┌──

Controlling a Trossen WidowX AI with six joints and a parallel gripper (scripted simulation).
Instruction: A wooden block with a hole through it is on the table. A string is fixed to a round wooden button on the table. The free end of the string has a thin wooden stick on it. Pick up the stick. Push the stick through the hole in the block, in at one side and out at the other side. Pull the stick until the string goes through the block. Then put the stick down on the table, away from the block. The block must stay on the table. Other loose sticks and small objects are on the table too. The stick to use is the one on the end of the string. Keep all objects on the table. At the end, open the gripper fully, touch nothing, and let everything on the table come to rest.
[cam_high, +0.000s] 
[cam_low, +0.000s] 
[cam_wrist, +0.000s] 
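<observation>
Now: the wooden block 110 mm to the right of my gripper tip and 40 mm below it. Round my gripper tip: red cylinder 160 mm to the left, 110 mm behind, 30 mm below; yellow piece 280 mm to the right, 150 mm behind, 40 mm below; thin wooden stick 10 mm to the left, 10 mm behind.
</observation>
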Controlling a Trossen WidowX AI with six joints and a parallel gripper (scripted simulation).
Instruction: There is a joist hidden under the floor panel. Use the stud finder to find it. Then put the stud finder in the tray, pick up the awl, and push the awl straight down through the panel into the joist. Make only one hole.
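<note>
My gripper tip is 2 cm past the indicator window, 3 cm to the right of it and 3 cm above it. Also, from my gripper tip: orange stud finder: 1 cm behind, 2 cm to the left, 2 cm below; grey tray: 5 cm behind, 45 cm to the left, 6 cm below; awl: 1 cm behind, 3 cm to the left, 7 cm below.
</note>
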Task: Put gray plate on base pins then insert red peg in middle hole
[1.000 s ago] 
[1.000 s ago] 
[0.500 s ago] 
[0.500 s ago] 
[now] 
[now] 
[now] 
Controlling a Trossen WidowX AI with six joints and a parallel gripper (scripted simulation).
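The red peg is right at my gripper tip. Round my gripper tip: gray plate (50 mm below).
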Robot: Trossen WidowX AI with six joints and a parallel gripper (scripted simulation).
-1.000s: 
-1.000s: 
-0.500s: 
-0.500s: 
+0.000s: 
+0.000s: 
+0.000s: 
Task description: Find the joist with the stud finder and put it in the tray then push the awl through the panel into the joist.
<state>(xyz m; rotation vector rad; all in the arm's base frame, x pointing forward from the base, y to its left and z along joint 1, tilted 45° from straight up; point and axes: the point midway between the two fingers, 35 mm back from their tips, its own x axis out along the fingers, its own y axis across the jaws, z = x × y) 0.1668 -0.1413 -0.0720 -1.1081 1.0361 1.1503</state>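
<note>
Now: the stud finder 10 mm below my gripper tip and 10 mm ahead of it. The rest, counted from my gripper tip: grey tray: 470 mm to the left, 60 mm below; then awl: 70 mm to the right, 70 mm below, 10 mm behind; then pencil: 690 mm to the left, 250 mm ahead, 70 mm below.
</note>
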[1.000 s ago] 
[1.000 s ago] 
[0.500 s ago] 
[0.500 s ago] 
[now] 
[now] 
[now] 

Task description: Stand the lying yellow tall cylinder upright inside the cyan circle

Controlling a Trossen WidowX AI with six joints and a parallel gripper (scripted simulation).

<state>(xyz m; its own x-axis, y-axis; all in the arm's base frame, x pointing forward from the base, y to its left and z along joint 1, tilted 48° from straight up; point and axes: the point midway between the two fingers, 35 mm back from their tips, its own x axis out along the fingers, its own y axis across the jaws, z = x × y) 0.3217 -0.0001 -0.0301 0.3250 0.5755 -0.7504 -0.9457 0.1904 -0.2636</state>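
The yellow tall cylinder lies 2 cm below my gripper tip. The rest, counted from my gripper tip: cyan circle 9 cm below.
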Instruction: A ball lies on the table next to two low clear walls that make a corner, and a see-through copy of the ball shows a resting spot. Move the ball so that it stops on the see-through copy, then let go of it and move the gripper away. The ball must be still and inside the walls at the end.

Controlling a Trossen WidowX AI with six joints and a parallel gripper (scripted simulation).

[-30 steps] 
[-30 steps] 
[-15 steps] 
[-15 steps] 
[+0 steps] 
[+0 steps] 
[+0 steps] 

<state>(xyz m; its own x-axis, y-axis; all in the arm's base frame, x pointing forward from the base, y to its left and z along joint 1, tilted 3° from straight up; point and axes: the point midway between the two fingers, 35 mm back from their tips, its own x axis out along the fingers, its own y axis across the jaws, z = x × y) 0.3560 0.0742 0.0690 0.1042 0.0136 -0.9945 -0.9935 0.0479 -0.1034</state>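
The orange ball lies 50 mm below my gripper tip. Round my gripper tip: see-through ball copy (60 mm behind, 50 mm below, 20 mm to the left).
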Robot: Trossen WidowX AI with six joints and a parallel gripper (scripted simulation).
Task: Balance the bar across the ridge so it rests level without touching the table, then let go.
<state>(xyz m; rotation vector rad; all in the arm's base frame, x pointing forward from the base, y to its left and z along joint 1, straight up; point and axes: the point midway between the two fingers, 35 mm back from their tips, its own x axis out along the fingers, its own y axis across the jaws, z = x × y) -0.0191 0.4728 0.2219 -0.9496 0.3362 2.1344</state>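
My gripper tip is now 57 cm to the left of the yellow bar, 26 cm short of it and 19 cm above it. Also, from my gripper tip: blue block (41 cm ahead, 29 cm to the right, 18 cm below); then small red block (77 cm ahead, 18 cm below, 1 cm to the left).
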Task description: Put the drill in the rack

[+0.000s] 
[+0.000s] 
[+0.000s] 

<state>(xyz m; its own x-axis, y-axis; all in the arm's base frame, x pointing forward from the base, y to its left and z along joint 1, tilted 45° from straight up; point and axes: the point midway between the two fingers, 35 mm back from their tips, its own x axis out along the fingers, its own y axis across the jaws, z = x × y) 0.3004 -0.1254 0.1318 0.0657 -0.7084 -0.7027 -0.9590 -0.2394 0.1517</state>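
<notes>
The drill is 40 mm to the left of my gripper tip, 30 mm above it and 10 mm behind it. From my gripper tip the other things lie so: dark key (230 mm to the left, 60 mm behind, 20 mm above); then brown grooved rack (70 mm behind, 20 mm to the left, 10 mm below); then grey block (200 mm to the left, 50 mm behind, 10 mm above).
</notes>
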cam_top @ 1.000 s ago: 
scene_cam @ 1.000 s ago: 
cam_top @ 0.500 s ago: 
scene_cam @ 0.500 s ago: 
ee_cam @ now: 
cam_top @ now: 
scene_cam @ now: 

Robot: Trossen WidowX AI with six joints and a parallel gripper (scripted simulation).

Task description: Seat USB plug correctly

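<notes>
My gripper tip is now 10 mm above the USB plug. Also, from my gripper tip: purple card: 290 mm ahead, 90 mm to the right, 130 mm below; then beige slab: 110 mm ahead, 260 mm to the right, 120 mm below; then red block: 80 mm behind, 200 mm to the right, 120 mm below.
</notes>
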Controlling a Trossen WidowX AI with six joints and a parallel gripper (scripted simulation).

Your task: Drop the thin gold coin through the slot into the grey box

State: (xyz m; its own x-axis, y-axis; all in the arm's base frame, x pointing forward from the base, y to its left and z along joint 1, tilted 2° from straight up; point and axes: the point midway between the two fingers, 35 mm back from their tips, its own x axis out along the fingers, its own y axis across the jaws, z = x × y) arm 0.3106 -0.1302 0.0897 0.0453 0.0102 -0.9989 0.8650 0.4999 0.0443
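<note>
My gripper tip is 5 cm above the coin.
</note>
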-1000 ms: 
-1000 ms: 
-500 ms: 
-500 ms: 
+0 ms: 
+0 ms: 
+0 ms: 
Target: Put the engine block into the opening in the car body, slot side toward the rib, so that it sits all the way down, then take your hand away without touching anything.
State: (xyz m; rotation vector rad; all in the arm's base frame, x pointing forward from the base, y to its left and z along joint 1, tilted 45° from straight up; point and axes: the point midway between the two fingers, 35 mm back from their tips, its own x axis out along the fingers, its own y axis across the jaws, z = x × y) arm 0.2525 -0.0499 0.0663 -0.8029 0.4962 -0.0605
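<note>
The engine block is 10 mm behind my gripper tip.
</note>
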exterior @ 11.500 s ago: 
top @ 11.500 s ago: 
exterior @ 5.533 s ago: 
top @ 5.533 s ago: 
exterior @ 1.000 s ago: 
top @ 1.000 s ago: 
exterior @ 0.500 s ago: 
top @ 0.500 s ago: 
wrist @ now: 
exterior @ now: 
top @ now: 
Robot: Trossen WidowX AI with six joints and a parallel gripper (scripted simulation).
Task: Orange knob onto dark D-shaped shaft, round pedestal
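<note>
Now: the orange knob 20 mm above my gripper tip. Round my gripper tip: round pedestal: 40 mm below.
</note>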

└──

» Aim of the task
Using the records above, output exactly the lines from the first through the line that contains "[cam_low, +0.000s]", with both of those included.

» Exercise answer
Controlling a Trossen WidowX AI with six joints and a parallel gripper (scripted simulation).
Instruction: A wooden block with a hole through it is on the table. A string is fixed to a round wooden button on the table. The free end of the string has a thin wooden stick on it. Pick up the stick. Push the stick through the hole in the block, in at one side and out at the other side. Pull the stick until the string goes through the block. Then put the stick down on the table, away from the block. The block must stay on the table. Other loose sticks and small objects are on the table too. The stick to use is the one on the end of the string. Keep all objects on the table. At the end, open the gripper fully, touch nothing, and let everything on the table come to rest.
[cam_high, +0.000s] 
[cam_low, +0.000s] 

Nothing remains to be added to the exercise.